How to use the Arena for exploration of ML models for credit scoring

Published in

ResponsibleML

3 min readSep 7, 2020

To develop predictive models responsibly we need good methods and tools to explore and examine predictive models. This leads to a growing interest in eXaplainble Artificial Intelligence (XAI) of Interpretable Machine Learning (IML) techniques. More and more libraries for Explanatory Model Analysis (EMA) are available in the R and Python packages (see shap, lime, dalex). However, using them requires writing code, which in turn slows down feedback and reduces the effectiveness of the exploration process.

Arena dashboard

Arena is THE tool for interactive exploration of predictive machine learning models. Browser based user’s interface allows to explore the models both on desktop, smartphone and iPad. The Arena provides a workspace that can be filled with different views showing models from different perspectives (see the Rashomon perspective). In the blog we will show you how to use this tool for a random forest model. We will use the trained model and see how XAI techniques allow to analyze the behavior of this model from the perspective of one instance — Victoria

Arena provides three observation level XAI charts:

Break Down — shows contributions of every variable to the final prediction
Shapley Values — averaged version of Break Down for different variables order
Ceteris Paribus — answers the question how prediction changes if only one variable would be changed

Let’s meet Victoria.

She is a 32-year-old woman with a spouse, her own house, and quite a fine income. Yet Victoria is not able to get a credit. We will use Arena to help her.

Overview

Break Down and Shapley Values for Victoria

To succeed, she needs prediction above the cutoff level (default 0.5). As you can see on both charts, the leading cause of disapproval is the police record. Sadly, it’s something we cannot change.

What-if analysis

By clicking on Break Down contribution blocks we can explore Ceteris Paribus charts for the selected variable. We will check variables, that she is able to improve.

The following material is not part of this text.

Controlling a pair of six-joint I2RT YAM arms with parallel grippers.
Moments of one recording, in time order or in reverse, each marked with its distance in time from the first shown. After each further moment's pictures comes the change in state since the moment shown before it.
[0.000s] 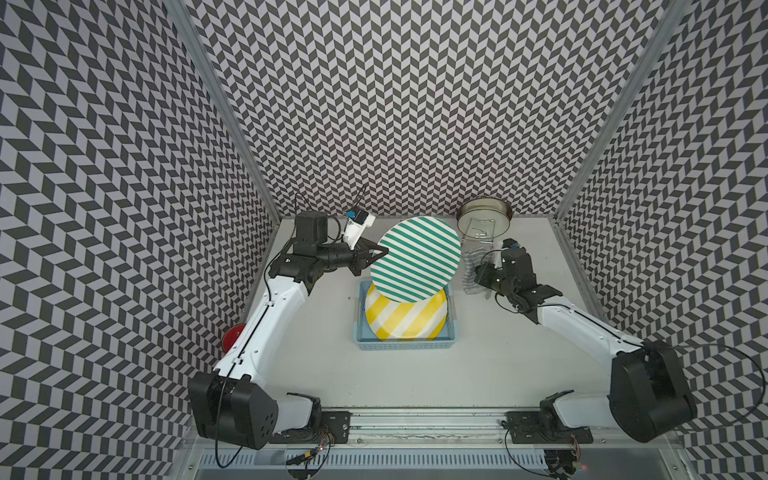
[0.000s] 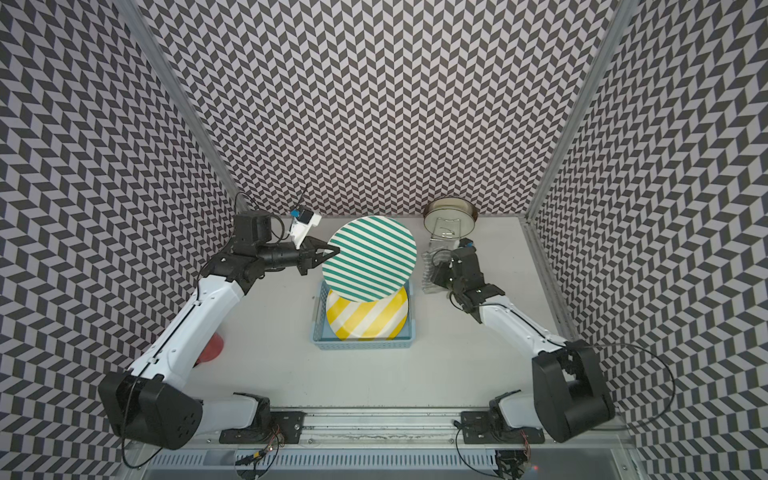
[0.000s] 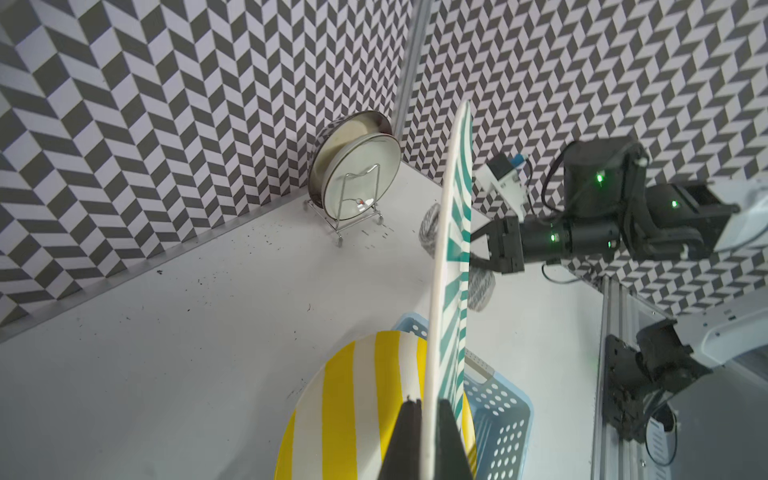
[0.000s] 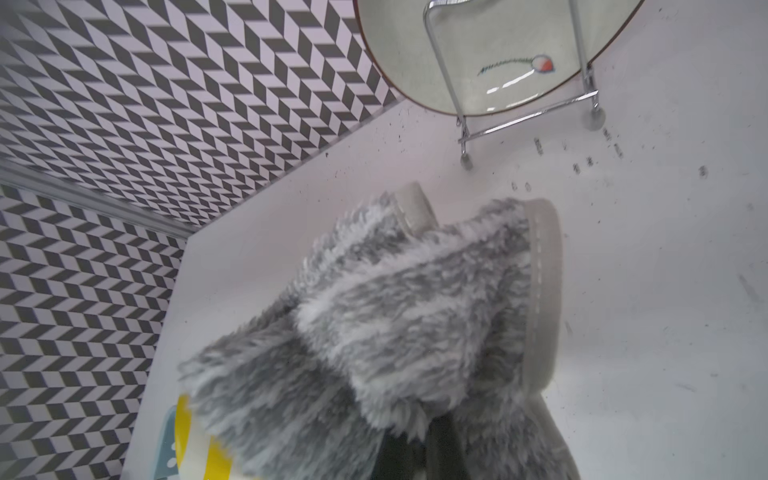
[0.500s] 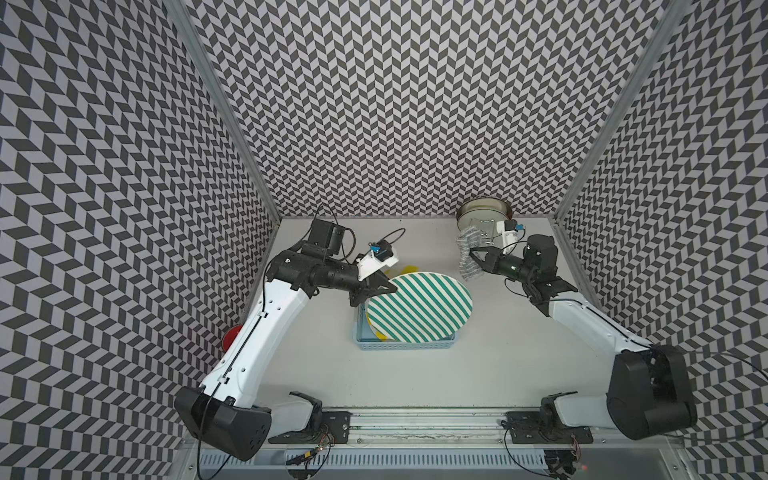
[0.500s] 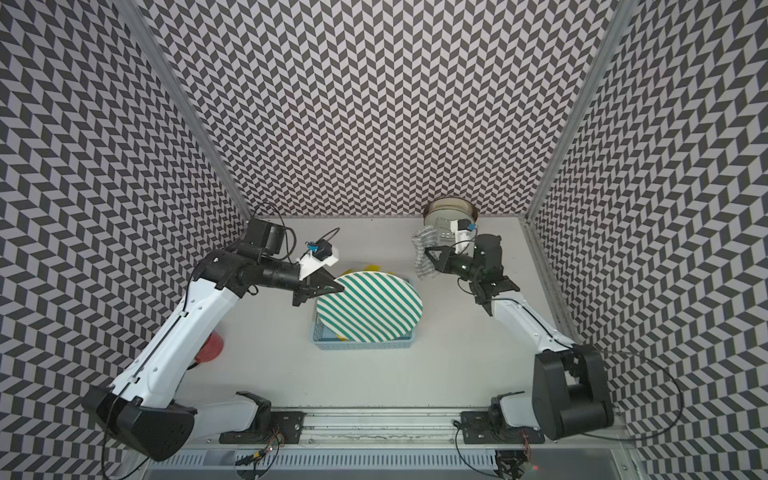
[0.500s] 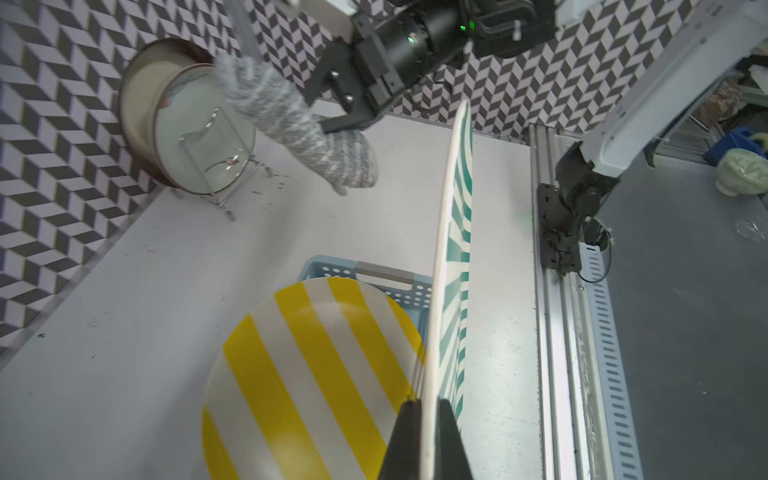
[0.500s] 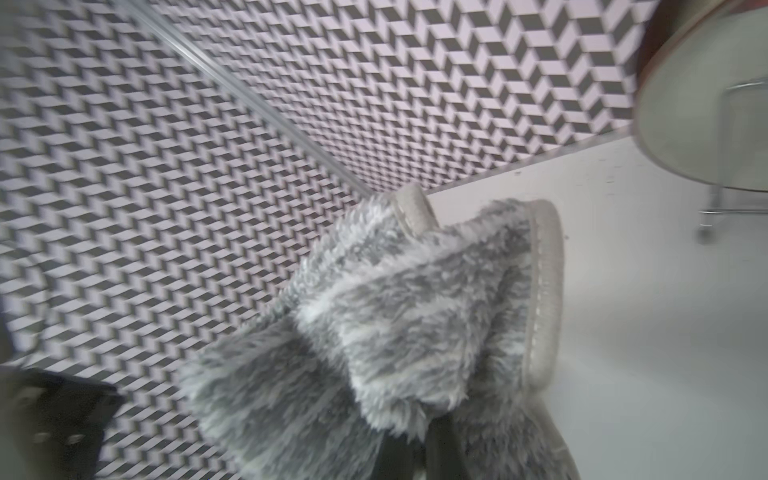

Multiple Ceteris Paribus profiles for Victoria

I already annotated (red color) points, where only one change guarantees exceeding the cutoff:

shorten loan time from 36 to 30 months
borrow only 750 instead of 950
rent a house

At the moment it is strange, that renting a house will improve credit score, but that is the example why in the real world data scientists need to understand their models.

But Victoria may improve her situation! She should for the sake of taking credit separate with her husband and move to her parents. If she then shortens loan time by 3 months her credit will be approved.

Break Down and Ceteris Paribus for modified Victoria’s observation

About this example

I used the CreditScoring dataset with an artificial person’s names to create a random forest model. The code is available here.